EX-3.1 2 d836681dex31.htm EX-3.1 EX-3.1

Exhibit 3.1

CERTIFICATE OF AMENDMENT

TO THE

AMENDED AND RESTATED CERTIFICATE OF INCORPORATION

OF

RENEO PHARMACEUTICALS, INC.

Reneo Pharmaceuticals, Inc., a corporation organized and existing under the laws of the State of Delaware (the “Company”), certifies that:

1. The name of the Company is Reneo Pharmaceuticals, Inc. The Company’s original Certificate of Incorporation was filed with the Secretary of State of the State of Delaware on September 22, 2014.

2. This Certificate of Amendment hereby amends the Company’s Amended and Restated Certificate of Incorporation, as currently in effect (the “Certificate of Incorporation”) as set forth below.

 

  a.

Article IV of the Certificate of Incorporation is hereby amended to add the following new Section D immediately following the existing Section C thereof:

“Upon the effectiveness of the filing of the Certificate of Amendment to the Amended and Restated Certificate of Incorporation adding this Section D of Article IV (the “Effective Time”), each 7 to 15 shares of Common Stock issued immediately prior to the Effective Time shall automatically be combined into one (1) validly issued, fully paid and non-assessable share of Common Stock, without any further action by the Company or any holder thereof, the exact ratio within the 7 to 15 range to be determined by the Board of Directors of the Company prior to the Effective Time and publicly announced by the Company, subject to the treatment of fractional share interests as described below (the “Reverse Stock Split”). The par value of the Common Stock following the Reverse Stock Split shall remain at $0.0001 per share. No fractional shares of Common Stock shall be issued in connection with the Reverse Stock Split. In lieu of any fractional shares to which a stockholder would otherwise be entitled (after taking into account all fractional shares of Common Stock otherwise issuable to such holder), the Company shall, upon surrender of such holder’s certificate(s) representing such fractional shares of Common Stock (if any), pay cash in an amount equal to such fractional shares of Common Stock multiplied by the then fair value of the Common Stock as determined by the Board of Directors.

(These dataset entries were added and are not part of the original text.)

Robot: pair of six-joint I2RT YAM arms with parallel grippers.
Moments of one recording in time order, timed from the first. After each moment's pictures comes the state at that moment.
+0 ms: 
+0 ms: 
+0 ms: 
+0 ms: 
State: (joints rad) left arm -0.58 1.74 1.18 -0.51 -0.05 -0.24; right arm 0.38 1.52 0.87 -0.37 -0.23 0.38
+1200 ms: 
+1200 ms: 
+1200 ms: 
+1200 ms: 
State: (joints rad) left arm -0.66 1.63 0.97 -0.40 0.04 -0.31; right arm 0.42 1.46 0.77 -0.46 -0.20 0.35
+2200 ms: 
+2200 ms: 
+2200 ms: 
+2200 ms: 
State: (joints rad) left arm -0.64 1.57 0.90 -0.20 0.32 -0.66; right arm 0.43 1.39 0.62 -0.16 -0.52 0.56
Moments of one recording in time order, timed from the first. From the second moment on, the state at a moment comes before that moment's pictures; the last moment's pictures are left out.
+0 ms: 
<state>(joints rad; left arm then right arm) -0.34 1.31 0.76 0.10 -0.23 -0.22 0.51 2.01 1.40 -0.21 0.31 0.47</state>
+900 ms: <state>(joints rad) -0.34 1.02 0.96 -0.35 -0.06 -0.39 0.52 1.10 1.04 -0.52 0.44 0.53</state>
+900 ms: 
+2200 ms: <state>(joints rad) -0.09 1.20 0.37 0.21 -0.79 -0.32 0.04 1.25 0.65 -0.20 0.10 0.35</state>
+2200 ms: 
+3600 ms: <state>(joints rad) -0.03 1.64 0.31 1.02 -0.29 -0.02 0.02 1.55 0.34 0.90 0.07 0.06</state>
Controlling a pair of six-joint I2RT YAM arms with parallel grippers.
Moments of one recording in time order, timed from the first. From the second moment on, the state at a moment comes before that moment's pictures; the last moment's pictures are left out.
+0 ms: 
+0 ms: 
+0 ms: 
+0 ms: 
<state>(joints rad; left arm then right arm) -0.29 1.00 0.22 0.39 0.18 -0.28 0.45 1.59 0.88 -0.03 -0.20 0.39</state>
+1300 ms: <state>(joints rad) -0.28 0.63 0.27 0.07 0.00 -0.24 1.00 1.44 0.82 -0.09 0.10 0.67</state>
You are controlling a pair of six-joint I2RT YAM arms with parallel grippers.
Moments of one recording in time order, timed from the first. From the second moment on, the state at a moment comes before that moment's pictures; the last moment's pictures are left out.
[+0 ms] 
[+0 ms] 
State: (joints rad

Each certificate that immediately prior to the Effective Time represented shares of Common Stock (the “Old Certificates”), shall, until surrendered to the Company in exchange for a certificate representing such new number of shares of Common Stock, automatically represent that number of shares of Common Stock into which the shares of Common Stock represented by the Old Certificate shall have been combined, subject to the elimination of fractional share interests as described above.”


3. On September 27, 2024, the Board of Directors of the Company determined that each ten (10) shares of the Company’s Common Stock, par value $0.0001 per share (the “Common Stock”), issued immediately prior to the Effective Time shall automatically be combined into one (1) validly issued, fully paid and non-assessable share of Common Stock. The Company publicly announced this ratio on October 2, 2024.

4. This Certificate of Amendment was duly adopted in accordance with Section 242 of the General Corporation Law of the State of Delaware.

5. This Certificate of Amendment shall become effective on October 4, 2024 at 4:01 p.m. Eastern Time.

[Signature Page Follows]


IN WITNESS WHEREOF, this Certificate of Amendment is duly executed by the undersigned officer of the Company on October 4, 2024.